Group contribution (GC) models are developed using ordinary least square (OLS) regression, Huber ridge regression (HRR) and kernel ridge regression (KRR) for minimum ignition energy (MIE) prediction of 55 flammable organic gases and liquids. Marrero/Gani (MG) GC method was used to determine structurally dependent parameters (fragment of molecules or group of molecules) that uniquely represent the molecular structure of the compounds. Later, these parameters were used as predictors for OLS regression, Huber ridge regression, and KRR to develop a predictive model.
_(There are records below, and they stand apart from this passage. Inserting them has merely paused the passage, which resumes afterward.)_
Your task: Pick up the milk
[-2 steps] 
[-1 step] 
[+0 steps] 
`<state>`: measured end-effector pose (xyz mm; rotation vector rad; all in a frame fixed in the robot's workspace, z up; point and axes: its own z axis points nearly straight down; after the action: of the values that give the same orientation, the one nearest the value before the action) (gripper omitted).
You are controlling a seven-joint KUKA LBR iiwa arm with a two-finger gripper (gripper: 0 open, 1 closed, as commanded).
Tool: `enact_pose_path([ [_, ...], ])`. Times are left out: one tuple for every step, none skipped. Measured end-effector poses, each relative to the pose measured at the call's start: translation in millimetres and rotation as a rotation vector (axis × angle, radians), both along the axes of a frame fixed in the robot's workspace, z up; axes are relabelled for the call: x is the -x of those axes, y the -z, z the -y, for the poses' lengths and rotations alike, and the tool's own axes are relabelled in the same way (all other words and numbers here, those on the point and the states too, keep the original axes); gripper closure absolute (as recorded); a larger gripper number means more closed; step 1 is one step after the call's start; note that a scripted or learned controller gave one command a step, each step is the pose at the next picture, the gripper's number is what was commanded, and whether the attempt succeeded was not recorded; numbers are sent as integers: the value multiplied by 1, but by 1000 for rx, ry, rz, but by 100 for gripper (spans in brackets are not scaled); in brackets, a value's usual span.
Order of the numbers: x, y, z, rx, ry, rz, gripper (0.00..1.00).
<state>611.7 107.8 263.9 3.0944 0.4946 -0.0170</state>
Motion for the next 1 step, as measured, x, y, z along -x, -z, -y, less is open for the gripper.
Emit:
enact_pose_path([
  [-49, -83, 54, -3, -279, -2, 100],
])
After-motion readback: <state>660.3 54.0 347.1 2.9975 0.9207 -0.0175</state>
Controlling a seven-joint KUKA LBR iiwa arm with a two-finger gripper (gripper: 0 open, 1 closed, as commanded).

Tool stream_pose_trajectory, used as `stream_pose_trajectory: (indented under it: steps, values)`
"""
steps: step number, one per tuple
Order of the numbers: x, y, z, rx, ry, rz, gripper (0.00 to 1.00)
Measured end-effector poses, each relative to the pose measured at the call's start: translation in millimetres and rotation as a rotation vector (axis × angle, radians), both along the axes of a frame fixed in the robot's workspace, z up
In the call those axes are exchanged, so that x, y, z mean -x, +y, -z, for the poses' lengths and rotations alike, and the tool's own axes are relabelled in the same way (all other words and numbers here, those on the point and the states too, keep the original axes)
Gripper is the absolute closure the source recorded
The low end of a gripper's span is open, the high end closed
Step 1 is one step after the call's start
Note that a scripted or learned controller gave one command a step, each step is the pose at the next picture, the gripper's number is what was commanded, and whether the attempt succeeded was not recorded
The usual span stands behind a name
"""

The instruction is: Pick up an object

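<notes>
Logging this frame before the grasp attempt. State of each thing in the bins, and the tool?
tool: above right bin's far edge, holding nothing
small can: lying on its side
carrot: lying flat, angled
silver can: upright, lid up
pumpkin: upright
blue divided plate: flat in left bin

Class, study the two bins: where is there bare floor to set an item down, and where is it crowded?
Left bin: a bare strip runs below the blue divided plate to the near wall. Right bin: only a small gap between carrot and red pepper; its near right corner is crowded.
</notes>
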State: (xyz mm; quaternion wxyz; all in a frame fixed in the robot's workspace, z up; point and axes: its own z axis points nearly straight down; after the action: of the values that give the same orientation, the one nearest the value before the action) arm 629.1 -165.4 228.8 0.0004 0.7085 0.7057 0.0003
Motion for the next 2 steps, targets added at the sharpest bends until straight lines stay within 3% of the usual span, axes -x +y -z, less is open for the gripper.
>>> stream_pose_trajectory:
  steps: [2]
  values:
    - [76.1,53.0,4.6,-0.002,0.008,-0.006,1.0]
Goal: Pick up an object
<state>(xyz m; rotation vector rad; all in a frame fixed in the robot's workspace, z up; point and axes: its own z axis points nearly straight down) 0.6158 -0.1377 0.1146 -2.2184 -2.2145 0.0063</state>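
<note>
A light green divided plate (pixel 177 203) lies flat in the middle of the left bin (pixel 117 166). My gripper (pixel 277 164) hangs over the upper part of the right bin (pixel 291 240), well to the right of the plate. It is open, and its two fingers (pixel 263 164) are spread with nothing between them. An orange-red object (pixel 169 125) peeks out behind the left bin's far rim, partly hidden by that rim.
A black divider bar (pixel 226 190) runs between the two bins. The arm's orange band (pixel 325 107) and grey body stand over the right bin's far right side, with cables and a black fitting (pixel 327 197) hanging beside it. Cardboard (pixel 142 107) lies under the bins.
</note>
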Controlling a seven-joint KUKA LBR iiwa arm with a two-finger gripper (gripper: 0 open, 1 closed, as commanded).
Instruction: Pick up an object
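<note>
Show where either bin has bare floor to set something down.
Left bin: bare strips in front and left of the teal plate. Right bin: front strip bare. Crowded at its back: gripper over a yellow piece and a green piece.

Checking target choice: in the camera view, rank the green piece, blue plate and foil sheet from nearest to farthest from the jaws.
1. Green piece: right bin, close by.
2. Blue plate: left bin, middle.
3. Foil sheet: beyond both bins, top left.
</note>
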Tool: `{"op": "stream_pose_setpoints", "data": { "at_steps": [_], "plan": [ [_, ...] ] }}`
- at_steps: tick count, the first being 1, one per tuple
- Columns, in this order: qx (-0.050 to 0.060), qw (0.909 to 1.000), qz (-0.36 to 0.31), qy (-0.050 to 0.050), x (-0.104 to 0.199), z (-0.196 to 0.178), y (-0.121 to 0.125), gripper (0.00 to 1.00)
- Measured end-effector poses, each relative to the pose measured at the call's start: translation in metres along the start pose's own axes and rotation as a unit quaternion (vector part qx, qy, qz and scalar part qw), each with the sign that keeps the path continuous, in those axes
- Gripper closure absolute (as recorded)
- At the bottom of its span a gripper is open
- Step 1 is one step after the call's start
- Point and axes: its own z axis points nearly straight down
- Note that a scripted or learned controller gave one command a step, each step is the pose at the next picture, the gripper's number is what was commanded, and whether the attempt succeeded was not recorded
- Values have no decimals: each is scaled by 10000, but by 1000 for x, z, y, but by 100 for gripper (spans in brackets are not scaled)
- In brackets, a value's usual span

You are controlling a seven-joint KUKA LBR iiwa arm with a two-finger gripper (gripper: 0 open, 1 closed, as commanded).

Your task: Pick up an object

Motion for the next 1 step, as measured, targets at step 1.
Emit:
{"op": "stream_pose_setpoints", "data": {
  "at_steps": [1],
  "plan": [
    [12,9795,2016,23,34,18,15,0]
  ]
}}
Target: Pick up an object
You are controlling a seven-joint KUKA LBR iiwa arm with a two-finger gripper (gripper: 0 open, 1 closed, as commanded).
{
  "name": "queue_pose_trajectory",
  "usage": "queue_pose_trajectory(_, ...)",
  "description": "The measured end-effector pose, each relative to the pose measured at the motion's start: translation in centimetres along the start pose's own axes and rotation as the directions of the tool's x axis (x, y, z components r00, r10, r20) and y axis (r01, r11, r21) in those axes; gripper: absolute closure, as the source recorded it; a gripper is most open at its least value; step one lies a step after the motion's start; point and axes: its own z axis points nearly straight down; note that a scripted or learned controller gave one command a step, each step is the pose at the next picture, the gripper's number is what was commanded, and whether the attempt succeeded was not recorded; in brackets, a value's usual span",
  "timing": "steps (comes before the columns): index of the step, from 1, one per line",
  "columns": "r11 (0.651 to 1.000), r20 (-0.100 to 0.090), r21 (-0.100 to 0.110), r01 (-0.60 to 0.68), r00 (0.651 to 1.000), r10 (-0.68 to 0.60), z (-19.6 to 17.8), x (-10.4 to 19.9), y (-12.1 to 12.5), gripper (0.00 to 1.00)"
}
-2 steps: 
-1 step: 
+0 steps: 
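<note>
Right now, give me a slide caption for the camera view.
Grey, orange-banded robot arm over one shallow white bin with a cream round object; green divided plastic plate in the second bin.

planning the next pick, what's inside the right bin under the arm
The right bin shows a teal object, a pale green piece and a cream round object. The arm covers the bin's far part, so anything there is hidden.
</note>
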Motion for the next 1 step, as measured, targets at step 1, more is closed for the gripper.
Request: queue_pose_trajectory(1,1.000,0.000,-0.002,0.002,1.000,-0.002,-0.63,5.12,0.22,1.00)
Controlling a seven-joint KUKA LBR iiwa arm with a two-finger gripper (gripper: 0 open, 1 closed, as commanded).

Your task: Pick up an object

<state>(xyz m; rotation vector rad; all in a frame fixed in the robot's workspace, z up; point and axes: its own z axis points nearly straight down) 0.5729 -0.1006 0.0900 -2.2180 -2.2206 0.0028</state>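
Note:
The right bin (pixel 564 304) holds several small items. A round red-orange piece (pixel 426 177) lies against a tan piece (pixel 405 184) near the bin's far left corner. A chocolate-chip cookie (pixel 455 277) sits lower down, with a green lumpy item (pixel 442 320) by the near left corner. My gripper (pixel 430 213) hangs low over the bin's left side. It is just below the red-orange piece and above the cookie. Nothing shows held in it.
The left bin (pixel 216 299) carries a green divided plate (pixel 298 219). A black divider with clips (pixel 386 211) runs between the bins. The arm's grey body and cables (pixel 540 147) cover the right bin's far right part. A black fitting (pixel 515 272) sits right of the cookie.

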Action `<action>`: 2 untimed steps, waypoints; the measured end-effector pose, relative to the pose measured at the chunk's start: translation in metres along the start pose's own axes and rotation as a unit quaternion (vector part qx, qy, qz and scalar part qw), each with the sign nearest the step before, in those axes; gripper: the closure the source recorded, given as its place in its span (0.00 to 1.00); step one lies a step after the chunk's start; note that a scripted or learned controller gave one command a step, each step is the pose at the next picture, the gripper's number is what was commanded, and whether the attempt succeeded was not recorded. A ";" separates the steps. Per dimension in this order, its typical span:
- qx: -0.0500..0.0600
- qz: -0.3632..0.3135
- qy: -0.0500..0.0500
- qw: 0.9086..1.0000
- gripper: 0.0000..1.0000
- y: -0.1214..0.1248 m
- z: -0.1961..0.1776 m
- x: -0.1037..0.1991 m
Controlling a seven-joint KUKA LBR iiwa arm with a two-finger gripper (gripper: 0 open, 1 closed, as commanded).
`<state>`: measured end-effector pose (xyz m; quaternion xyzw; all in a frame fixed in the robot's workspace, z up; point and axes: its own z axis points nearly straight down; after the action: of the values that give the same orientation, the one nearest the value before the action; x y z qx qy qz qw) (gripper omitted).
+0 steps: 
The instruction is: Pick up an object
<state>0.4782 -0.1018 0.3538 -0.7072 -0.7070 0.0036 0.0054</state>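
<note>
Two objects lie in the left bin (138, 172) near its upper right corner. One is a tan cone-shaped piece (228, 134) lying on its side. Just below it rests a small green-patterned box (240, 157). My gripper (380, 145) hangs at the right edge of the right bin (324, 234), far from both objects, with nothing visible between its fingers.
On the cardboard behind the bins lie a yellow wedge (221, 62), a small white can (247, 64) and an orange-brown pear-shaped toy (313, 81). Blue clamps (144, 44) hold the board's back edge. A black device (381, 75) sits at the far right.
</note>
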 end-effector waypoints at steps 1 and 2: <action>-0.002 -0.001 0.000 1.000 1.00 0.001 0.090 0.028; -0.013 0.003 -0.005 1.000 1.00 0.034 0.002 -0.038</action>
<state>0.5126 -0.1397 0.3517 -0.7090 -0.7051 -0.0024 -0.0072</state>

The initial analysis of OLS regression resulted in an R2 of 0.939 but several compounds were overpredicted. So, outlier analysis was conducted, and HRR and KRR models were developed to reduce the influence of outliers on the estimation of MIE and consider the nonlinearity of MIE with the predictors respectively. Additionally, both algorithm uses L2 regularization to reduce the sensitivity of the predictive models on the statistically insignificant predictors. KRR was observed to be reliable on a smaller dataset. The R2 value for optimized HRR and KRR were determined to be 0.878 and 0.991 respectively. Thus, HRR and KRR are the potential alternatives for faster and accurate prediction of MIE.